**Task description:** For this exercise, repeat the whole listing below exactly. Leave the pictures out.

**Input data:**
+ + + + +
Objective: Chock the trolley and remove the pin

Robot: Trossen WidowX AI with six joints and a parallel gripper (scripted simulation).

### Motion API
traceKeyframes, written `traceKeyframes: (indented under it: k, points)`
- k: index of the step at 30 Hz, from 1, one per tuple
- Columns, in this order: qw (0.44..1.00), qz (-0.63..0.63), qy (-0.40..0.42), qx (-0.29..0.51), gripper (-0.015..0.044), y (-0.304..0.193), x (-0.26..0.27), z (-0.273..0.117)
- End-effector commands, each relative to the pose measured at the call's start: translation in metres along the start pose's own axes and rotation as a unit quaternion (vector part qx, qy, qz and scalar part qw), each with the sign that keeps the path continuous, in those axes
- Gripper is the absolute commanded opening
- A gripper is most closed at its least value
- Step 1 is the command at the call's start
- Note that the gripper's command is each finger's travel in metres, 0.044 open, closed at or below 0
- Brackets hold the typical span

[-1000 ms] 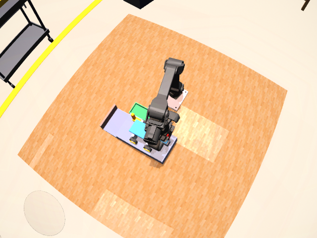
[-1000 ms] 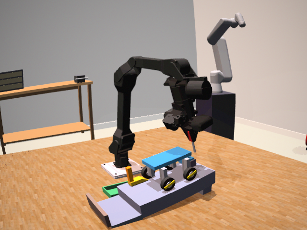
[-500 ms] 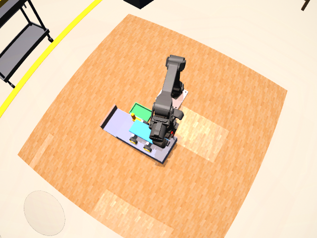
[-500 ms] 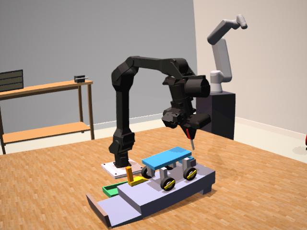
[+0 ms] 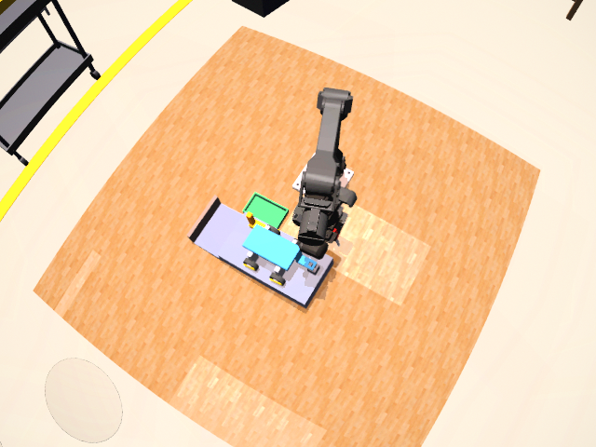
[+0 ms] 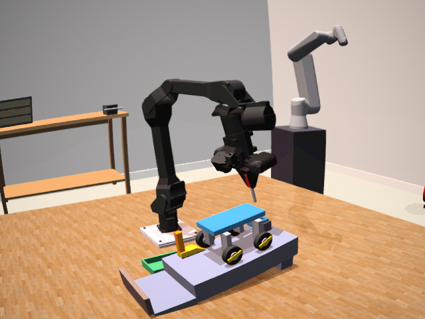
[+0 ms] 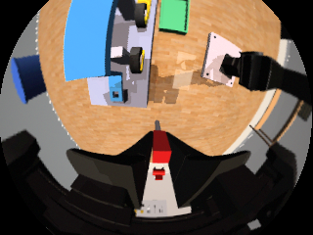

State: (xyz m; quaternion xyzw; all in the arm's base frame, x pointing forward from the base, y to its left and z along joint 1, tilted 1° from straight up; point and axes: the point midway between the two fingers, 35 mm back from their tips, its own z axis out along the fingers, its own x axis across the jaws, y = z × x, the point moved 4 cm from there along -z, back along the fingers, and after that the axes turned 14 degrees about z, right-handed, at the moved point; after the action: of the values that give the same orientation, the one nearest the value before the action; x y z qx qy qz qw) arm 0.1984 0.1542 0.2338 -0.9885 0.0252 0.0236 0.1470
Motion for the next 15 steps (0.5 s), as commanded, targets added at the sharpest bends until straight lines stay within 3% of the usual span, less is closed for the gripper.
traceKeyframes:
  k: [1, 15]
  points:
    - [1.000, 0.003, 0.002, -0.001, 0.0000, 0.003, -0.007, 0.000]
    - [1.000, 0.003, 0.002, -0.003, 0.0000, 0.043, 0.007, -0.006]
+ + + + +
**Task solution:**
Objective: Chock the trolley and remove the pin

Robot: Trossen WidowX AI with six joints and a parallel gripper (scripted simulation).

### Motion API
traceKeyframes, written `traceKeyframes: (indented under it: k, points)`
- k: index of the step at 30 Hz, from 1, one per tuple
- Columns, in this order: qw (0.44..1.00), qz (-0.63..0.63), qy (-0.40..0.42), qx (-0.29..0.51), gripper (-0.015..0.044), y (-0.304..0.193), x (-0.26..0.27), z (-0.273..0.117)
- End-effector commands, each relative to the pose measured at the call's start: translation in metres along the start pose's own axes and rotation as a unit quaternion (vector part qx, qy, qz and scalar part qw), each with the sign that keeps the path continuous, in those axes
- Gripper is the absolute commanded opening
- A gripper is most closed at its least value
- Step 1 is the command at the call's start
- Note that the gripper's command is each finger's travel in metres, 0.044 open, closed at or below 0
- Brackets hold the typical span

[-1000 ms] 
[-1000 ms] 
[-500 ms] 
[-500 ms] 
[+0 ms] 
[+0 ms] 
[+0 ms] 

State: (xyz m; quaternion xyzw; all in the arm's base frame, x pointing forward from the base, y to its left and z along joint 1, tilted 1° from straight up; point and axes: the point midway between the two fingers, 35 mm back from their tips, its own z axis out along the fingers, its own x axis across the jaws, y = z × x, the point moved 4 cm from there along -z, back along the fingers, and after that the axes turned 14 degrees about z, right-handed, at the moved point; after the action: of the values that give the same orientation, the one nearest the value before the action; x y z qx qy qz qw) arm 0.1984 0.1542 0.2338 -0.9885 0.0252 0.0236 0.1470
Motion for the next 15 steps (0.5 s), as commanded, targets added at the sharpest bends until straight lines stay within 3% of the usual span, less is closed for the gripper.
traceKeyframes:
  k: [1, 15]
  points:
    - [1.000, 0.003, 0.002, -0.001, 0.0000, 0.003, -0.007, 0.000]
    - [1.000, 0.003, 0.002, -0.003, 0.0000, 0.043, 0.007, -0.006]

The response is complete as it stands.